AIM OF THE EXERCISE:
Spot each line in the data below containing "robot" and copy it.
___ DATA FOR THIS TASK ___
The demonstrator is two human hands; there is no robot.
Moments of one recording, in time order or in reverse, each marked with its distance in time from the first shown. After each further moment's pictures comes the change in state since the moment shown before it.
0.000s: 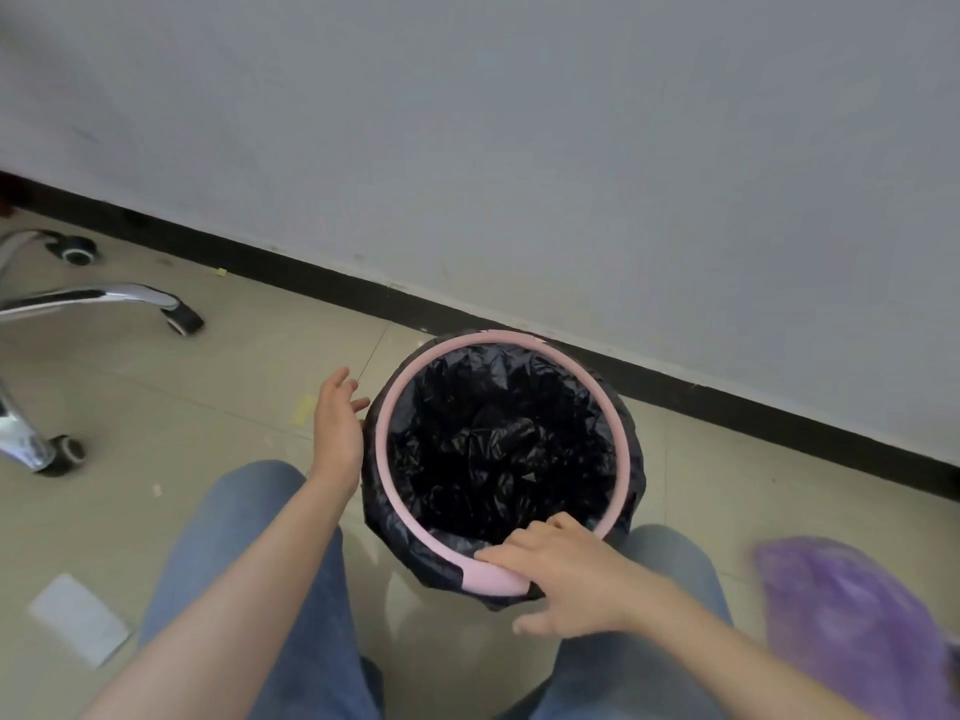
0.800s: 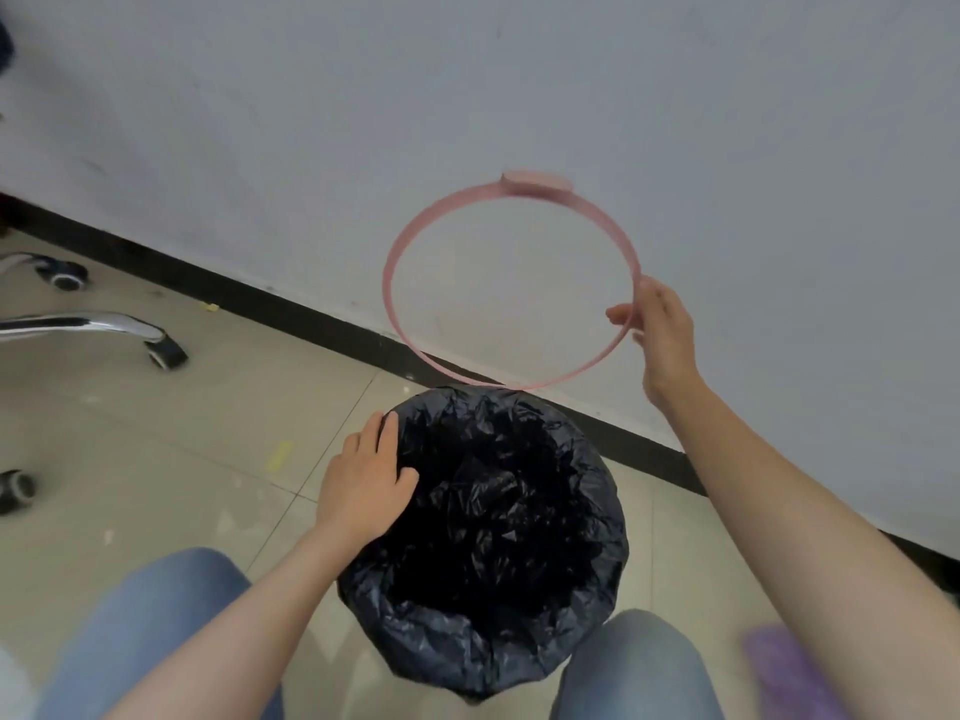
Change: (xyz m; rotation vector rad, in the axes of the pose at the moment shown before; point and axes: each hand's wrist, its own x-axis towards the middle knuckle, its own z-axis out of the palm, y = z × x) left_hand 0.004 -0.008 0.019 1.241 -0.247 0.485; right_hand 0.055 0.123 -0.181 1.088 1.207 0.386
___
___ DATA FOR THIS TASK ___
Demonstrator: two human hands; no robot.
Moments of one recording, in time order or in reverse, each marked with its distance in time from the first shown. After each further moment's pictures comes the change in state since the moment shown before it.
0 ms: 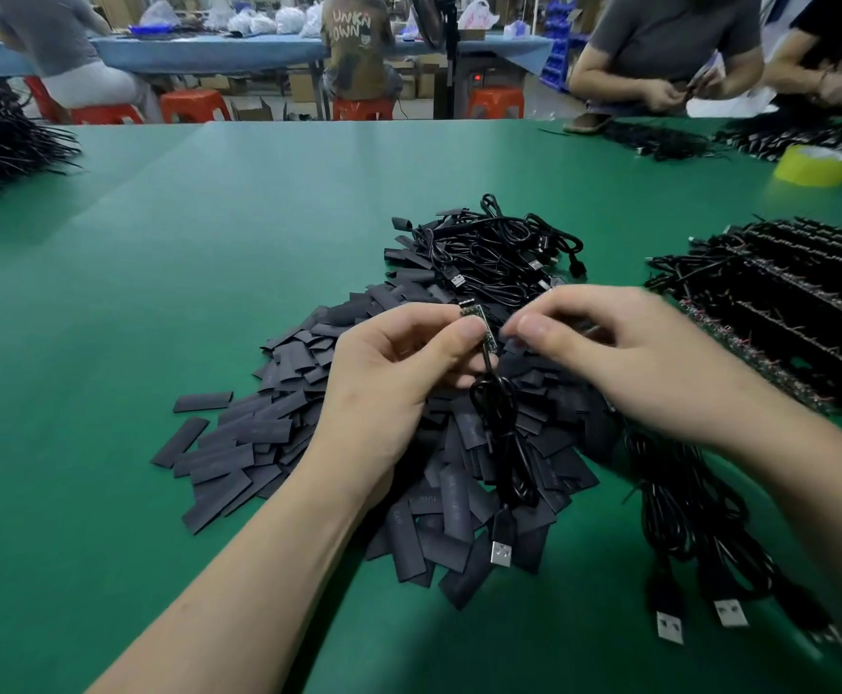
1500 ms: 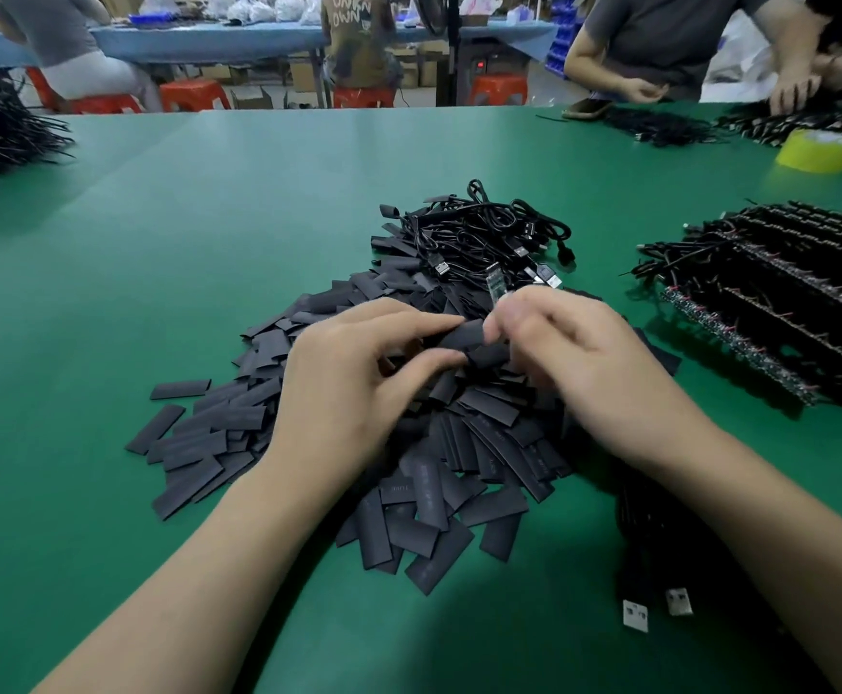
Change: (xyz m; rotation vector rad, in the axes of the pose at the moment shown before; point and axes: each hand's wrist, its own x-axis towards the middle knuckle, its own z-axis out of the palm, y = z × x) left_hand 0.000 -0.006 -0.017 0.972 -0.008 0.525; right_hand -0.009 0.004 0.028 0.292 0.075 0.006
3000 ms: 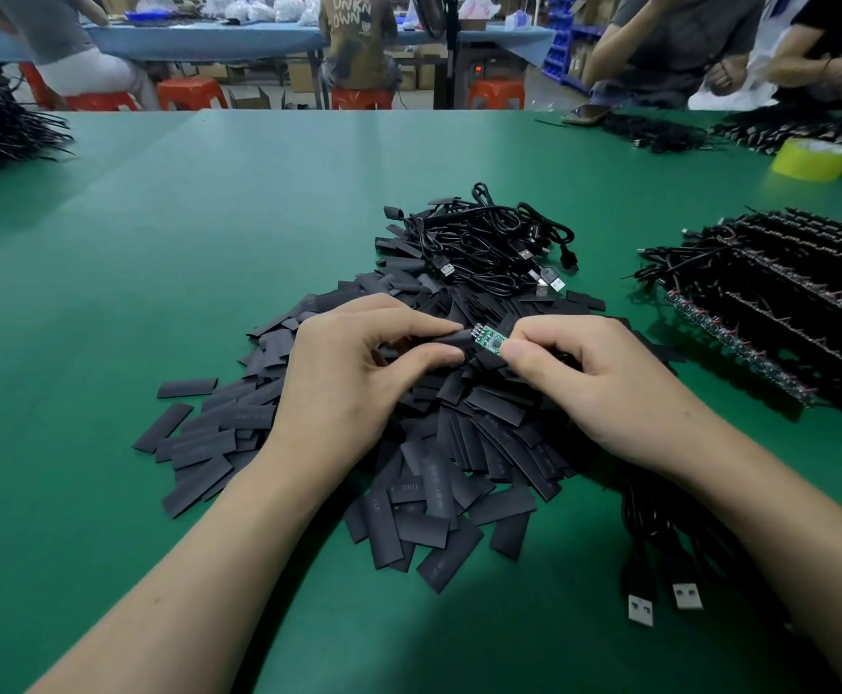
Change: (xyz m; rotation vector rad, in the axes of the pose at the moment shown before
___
RESULT BELOW:
The demonstrator is two human hands; there is no robot.
Demonstrator: two human hands; no robot.

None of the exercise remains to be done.